### Exercise directions
The response must contain every line below in which "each" appears.

### Supplied information
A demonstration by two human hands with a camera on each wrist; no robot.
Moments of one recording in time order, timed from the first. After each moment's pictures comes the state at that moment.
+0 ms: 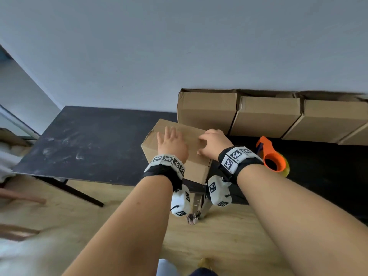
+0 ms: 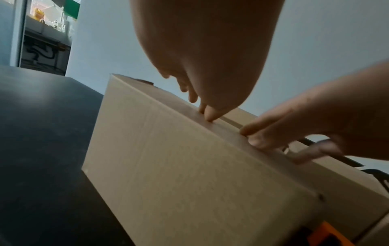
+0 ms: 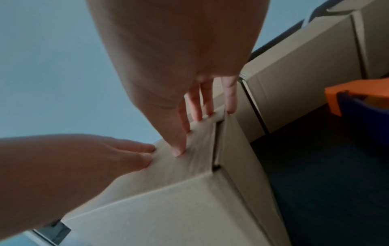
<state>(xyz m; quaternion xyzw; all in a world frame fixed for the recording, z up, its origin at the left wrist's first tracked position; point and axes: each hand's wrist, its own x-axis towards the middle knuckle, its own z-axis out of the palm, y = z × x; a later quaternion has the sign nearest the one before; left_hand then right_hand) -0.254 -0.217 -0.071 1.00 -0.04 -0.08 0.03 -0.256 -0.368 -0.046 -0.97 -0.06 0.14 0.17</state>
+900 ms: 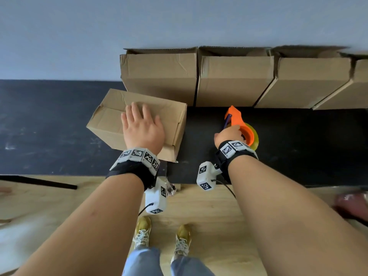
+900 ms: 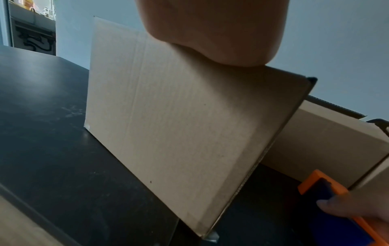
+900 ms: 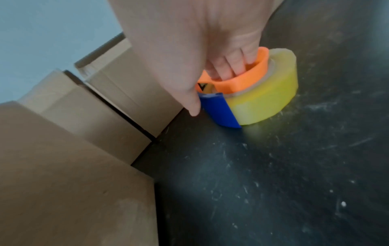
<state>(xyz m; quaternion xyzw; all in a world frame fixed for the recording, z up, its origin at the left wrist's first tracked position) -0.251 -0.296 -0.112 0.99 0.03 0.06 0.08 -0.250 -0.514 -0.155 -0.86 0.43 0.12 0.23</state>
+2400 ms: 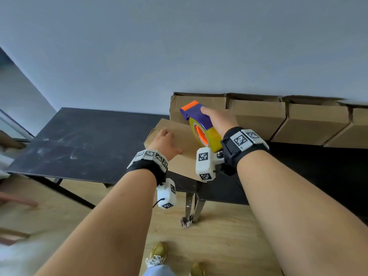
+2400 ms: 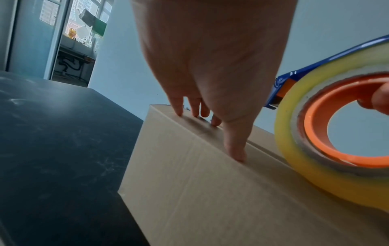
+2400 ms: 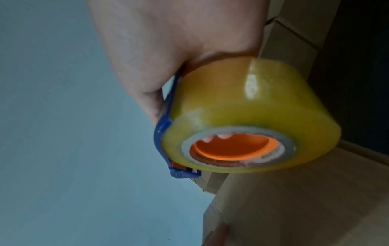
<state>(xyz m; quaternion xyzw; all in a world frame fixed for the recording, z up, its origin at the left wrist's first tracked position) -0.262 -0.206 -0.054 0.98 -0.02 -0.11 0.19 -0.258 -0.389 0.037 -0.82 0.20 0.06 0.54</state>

### Answer to this problem
A demonstration by two human hands with a camera on each wrist; no robot.
Moments of one recording in time order, timed from the first. After each moment's pictures comes the state at that moment.
<state>(xyz m; quaternion xyzw; all in a world frame fixed for the recording, z up, its origin at the left wrist's first tracked position; point and axes: each hand's wrist, its own x-axis towards the middle knuckle, its own z-axis out of the palm, y = z × x; a later quaternion has the sign nearest the one before; left_hand then right_hand) -0.254 -0.217 -0.071 1.00 -0.04 -0.08 0.03 -0.256 -0.368 -0.046 -0.97 -0.06 0.14 0.17</state>

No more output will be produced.